(Information provided)

== Segment start ==

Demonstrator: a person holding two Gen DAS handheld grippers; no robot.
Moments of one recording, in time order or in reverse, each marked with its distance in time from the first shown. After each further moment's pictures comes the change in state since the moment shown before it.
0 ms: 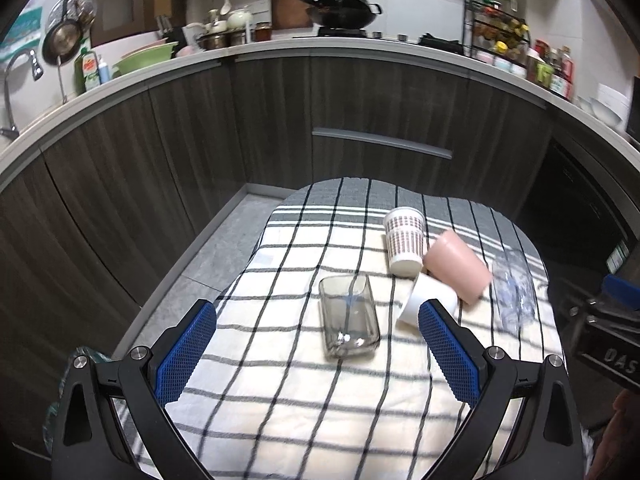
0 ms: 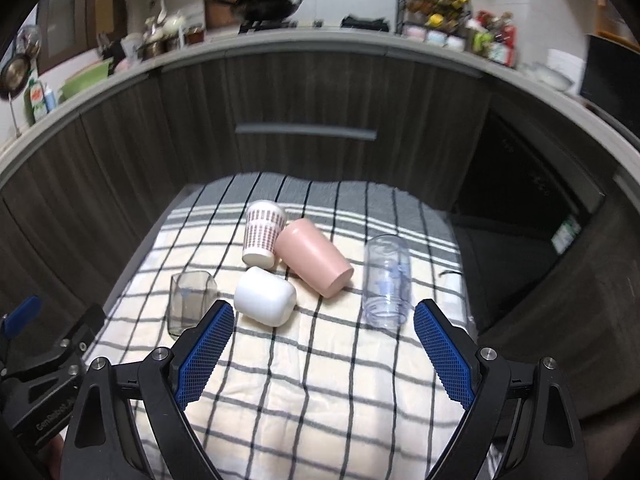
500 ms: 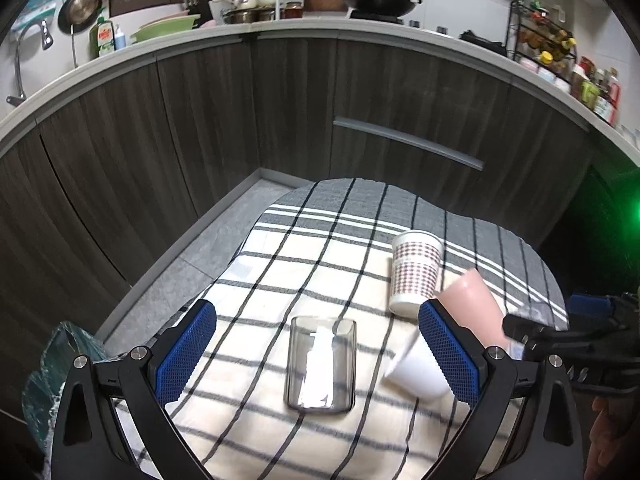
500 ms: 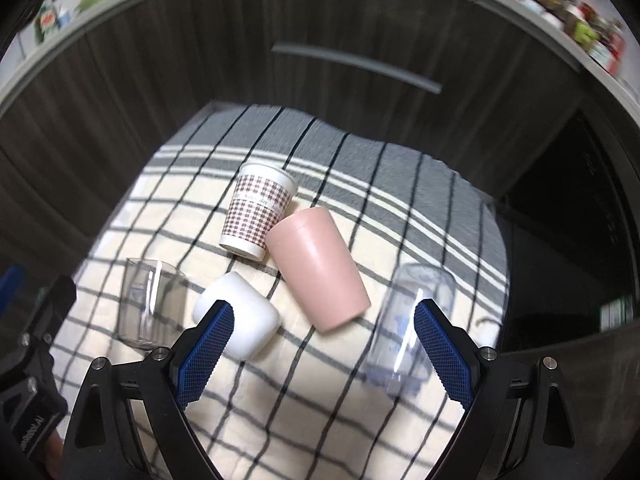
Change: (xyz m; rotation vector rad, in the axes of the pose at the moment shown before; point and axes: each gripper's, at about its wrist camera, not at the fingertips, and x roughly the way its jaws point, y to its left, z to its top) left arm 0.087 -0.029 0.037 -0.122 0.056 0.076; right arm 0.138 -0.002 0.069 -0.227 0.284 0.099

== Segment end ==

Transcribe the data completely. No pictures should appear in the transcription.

(Written reply)
Demonstrator: a person holding two Gen DAS handheld grippers; no robot.
Moments of one recording, in time order or in reverse, each marked with its distance in time from the first shown. After each further moment's pictures comes the change in state since the moment shown before it.
0 ms: 
0 ms: 
500 ms: 
500 ms: 
Change: (xyz m; rotation vector rad, in the axes of the pose at the moment shown before; point and axes: each gripper's, at about its wrist camera, not at the fingertips, and x roughly the way its jaws point, y to its left, z to its top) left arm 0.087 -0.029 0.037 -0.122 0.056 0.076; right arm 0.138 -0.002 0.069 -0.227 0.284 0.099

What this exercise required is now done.